▶ WHAT THE TASK ASKS
When you write out the material, keep every line exactly as it is.

[[ DATA EXTRACT, beginning ]]

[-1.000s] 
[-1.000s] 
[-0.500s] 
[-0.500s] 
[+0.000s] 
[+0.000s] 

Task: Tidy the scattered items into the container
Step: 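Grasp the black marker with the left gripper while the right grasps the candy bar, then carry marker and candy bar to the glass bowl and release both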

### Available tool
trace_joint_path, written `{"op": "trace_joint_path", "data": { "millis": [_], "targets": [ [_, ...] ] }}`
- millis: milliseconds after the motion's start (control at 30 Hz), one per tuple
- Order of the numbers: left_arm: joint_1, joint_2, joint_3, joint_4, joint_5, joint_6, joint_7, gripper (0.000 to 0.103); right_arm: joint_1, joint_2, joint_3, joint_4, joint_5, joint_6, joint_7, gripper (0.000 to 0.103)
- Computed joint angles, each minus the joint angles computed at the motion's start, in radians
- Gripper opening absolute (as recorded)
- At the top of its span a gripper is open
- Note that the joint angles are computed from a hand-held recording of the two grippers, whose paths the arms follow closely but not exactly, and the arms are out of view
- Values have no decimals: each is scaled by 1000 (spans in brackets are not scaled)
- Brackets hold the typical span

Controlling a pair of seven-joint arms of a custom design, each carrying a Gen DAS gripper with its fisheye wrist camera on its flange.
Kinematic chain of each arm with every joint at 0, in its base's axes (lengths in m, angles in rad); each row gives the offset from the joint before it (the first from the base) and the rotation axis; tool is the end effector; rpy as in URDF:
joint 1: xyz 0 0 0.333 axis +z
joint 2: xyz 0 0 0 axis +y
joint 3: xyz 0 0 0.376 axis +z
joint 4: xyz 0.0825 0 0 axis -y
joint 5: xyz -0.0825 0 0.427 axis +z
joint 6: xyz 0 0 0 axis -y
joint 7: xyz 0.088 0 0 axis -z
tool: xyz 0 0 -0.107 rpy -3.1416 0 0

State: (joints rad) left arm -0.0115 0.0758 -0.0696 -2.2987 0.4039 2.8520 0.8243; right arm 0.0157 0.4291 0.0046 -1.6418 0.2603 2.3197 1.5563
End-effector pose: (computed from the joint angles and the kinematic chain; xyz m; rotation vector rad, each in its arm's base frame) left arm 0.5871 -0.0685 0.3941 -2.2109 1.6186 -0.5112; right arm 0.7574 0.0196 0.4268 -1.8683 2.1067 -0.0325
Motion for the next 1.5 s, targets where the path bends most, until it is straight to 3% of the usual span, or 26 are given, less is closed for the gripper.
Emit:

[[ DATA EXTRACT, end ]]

▶ OUTPUT OF THE TASK
[-1.000s] 
[-1.000s] 
[-0.500s] 
[-0.500s] 
[+0.000s] 
[+0.000s] 

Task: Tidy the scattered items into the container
Step: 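Grasp the black marker with the left gripper while the right grasps the candy bar, then carry marker and candy bar to the glass bowl and release both
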
### Available tool
trace_joint_path, written `{"op": "trace_joint_path", "data": { "millis": [_], "targets": [ [_, ...] ] }}`
- millis: milliseconds after the motion's start (control at 30 Hz), one per tuple
- Order of the numbers: left_arm: joint_1, joint_2, joint_3, joint_4, joint_5, joint_6, joint_7, gripper (0.000 to 0.103); right_arm: joint_1, joint_2, joint_3, joint_4, joint_5, joint_6, joint_7, gripper (0.000 to 0.103)
- Computed joint angles, each minus the joint angles computed at the motion's start, in radians
- Gripper opening absolute (as recorded)
- At the top of its span a gripper is open
- Note that the joint angles are computed from a hand-held recording of the two grippers, whose paths the arms follow closely but not exactly, and the arms are out of view
- Values have no decimals: each is scaled by 1000 (spans in brackets are not scaled)
- Brackets hold the typical span

Controlling a pair of seven-joint arms of a custom design, each carrying a Gen DAS gripper with its fisheye wrist camera on its flange.
Kinematic chain of each arm with every joint at 0, in its base's axes (lengths in m, angles in rad); each row gives the offset from the joint before it (the first from the base) and the rotation axis; tool is the end effector; rpy as in URDF:
joint 1: xyz 0 0 0.333 axis +z
joint 2: xyz 0 0 0 axis +y
joint 3: xyz 0 0 0.376 axis +z
joint 4: xyz 0.0825 0 0 axis -y
joint 5: xyz -0.0825 0 0.427 axis +z
joint 6: xyz 0 0 0 axis -y
joint 7: xyz 0.088 0 0 axis -z
tool: xyz 0 0 -0.107 rpy -3.1416 0 0

State: (joints rad) left arm -0.0115 0.0758 -0.0696 -2.2987 0.4039 2.8520 0.8243; right arm 0.0157 0.4291 0.0046 -1.6418 0.2603 2.3197 1.5563
End-effector pose: (computed from the joint angles and the kinematic chain; xyz m; rotation vector rad, each in its arm's base frame) left arm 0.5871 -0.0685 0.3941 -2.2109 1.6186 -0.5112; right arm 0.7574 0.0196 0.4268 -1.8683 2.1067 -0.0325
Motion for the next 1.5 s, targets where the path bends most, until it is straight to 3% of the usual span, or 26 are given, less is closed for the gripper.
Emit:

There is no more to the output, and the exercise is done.